For perhaps the first time ever, the author believes Ms. Brian and POGO may have a point. The term “regulatory agency” is not defined in the bill. At a minimum, the concept extends to federal administrative agencies that create and enforce regulations in all areas of the economy, including the Environmental Protection Agency, the Securities and Exchange Commission, the Food and Drug Administration, and the Consumer Product Safety Commission, for example. State regulatory agencies are even more numerous, particularly for health care providers. Filing a fraudulent form with a “regulatory” agency--however the term is defined--apparently triggers defunding by all federal agencies, whether regulatory or nonregulatory, in absolute terms. The effect of this mandatory defunding is difficult to fathom or predict.
More importantly, the bill is unnecessary. Regulated entities, federal contractors, health care providers, and other grantees are already subject to orderly processes for evaluating federal funding decisions and awarding federal contracts and grants under such federal schemes as the procurement suspension and debarment process in the Federal Acquisition Regulation (“FAR”), the nonprocurement “Common Rule” on government-wide debarment and suspension, the exclusionary process under the Medicare and Medicaid programs, and other specific regulatory schemes. See, e.g., FAR, Part 9.4 (procurement debarment, suspension, and ineligibility); Office of Management and Budget, 2 C.F.R. Parts 180 and 215.13 (nonprocurement debarment and suspension); 42 U.S.C. § 1320a-7(a) and (b) (2006) (implementing exclusion regulations at 42 C.F.R. §§ 1001 - 1003, 1005); Davis-Bacon Act, 40 U.S.C. §§ 3141-3147 (2006) (regulations at 29 C.F.R. Parts 1, 3, 5, 6, and 7). Even the Census Bureau was able to discontinue its association with ACORN without this legislation. Interfering with or circumventing these and other carefully crafted, specific federal regulatory processes would be an unnecessary, costly, and unintended consequence of the legislation that seeks to defund a group like ACORN that has become politically toxic.
The suspension, debarment, and exclusion processes are difficult and sometimes unfair.

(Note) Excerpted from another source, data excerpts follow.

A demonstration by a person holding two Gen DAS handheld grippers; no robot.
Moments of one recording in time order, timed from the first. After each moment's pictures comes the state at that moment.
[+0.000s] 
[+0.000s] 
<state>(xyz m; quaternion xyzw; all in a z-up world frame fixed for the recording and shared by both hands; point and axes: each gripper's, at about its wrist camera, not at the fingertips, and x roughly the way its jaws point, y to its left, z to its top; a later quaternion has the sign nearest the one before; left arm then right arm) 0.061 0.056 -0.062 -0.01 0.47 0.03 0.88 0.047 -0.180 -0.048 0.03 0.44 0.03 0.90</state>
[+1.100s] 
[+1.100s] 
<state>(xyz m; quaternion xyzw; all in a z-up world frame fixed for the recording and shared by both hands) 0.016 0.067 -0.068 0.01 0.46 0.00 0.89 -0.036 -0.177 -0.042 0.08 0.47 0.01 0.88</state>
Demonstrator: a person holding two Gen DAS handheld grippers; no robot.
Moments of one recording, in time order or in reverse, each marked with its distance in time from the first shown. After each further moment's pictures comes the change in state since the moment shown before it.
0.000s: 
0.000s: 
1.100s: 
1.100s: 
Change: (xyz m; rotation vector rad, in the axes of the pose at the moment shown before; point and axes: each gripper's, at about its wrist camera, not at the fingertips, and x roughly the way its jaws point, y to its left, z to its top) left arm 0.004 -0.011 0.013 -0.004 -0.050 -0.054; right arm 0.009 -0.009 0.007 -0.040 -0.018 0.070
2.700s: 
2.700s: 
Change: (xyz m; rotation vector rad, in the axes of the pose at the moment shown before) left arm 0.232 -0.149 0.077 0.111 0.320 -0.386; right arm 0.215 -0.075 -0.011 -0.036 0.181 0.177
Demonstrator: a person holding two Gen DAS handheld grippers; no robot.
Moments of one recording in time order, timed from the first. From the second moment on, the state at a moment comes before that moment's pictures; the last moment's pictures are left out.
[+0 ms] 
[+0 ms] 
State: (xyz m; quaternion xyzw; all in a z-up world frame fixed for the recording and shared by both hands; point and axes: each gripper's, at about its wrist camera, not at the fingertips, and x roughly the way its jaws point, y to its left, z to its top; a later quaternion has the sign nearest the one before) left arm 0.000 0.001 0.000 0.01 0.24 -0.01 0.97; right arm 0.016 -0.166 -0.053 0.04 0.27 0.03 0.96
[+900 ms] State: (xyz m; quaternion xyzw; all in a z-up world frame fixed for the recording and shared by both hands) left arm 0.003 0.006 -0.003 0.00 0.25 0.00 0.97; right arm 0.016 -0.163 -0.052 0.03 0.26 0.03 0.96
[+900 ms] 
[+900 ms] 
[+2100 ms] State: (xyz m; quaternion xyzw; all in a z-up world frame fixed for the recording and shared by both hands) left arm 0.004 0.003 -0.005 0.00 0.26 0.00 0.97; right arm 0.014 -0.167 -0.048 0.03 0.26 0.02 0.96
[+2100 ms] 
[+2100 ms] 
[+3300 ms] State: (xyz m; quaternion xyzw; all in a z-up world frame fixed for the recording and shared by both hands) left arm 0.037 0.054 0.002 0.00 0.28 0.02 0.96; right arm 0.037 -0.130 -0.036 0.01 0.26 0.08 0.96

They provide, however, a sense of due process and fairness to companies, institutions, and individuals accused of defrauding the federal government or otherwise acting non-responsibly in conducting the government’s affairs. The agencies, as part of this process, routinely negotiate and execute agreements (corporate integrity agreements in Medicare/Medicaid, nondebarment agreements in the procurement and grant world) which protect the government’s interests, yet allow the company or institution to continue to operate.
Congress’s interference with these well-established processes endangers both those who do the government’s work (contractors and grantees), as well as the government itself. Beating up on ACORN is not worth it.